Canadian Senator from British Columbia
- In office January 3, 1957 – December 31, 1968
- Appointed by: Louis St. Laurent

Personal details
- Born: September 23, 1892 Ottawa, Ontario, Canada
- Died: July 15, 1976 (aged 83) Victoria, British Columbia, Canada
- Education: New York University
- Occupation: Businessman; politician;

= Sydney John Smith =

Canadian politician (1892–1976)

Sydney John Smith, (September 23, 1892 - July 15, 1976), was a Canadian politician, farmer, rancher and businessman who served as Speaker of the Senate of Canada from 1966 to 1968.

==Background==
Born in Ottawa, Ontario, Smith was educated at Lisgar Collegiate Institute before moving to Saskatchewan with his family. He studied at New York University through correspondence courses and played football with the Regina Roughriders as well as working as an automobile salesman.

He eventually settled in Gull Lake, Saskatchewan where he became an alderman and then mayor from 1921 to 1925.

Smith attempted to win a seat in the Saskatchewan legislature as a Liberal in 1934 but was defeated.

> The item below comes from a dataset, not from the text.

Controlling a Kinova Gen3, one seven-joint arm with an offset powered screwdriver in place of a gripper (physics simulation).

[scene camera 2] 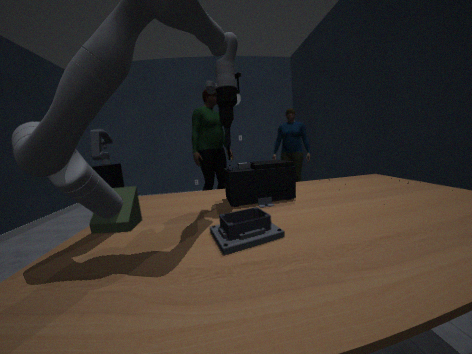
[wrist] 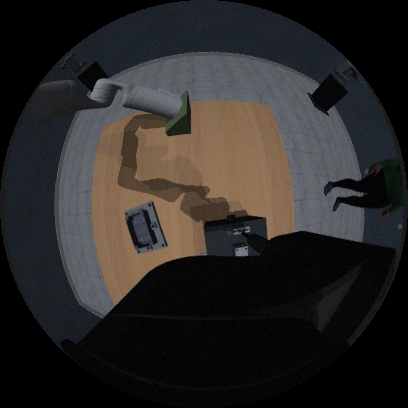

He then moved to Kamloops, British Columbia where he raised cattle and grew hops as well as involving himself in selling automobile sales and heavy equipment. He organized several businesses, Sydney Smith Ltd., Sydney Smith U Drive Ltd., Sydmar Estates Ltd., and the Highway Equipment Co. Ltd., among others, and held a number of directorships in other firms.

In 1951 and 1952 he was chairman of the British Columbia Hospital Insurance Inquiry Board.

Smith entered British Columbia politics in the 1949 provincial election and was elected as MLA for the Kamloops riding for the British Columbia Liberal Party (then in a coalition with the Conservative Party) but was defeated after one term with much of the rest of the Coalition caucus (his successor in the Kamloops seat was Phil Gaglardi, who would become a member of the new Social Credit cabinet). He served as president of the British Columbia Liberal Association from 1953 to 1959 and was summoned to the Senate on January 3, 1957, on the advice of Prime Minister Louis St. Laurent.

He was appointed Speaker of the upper house in early 1966 on the advice of Lester Pearson and served for two years. He stepped down as Speaker in September 1968 and then resigned from the Senate on December 31 due to ill health.

He died in Victoria, British Columbia in 1976.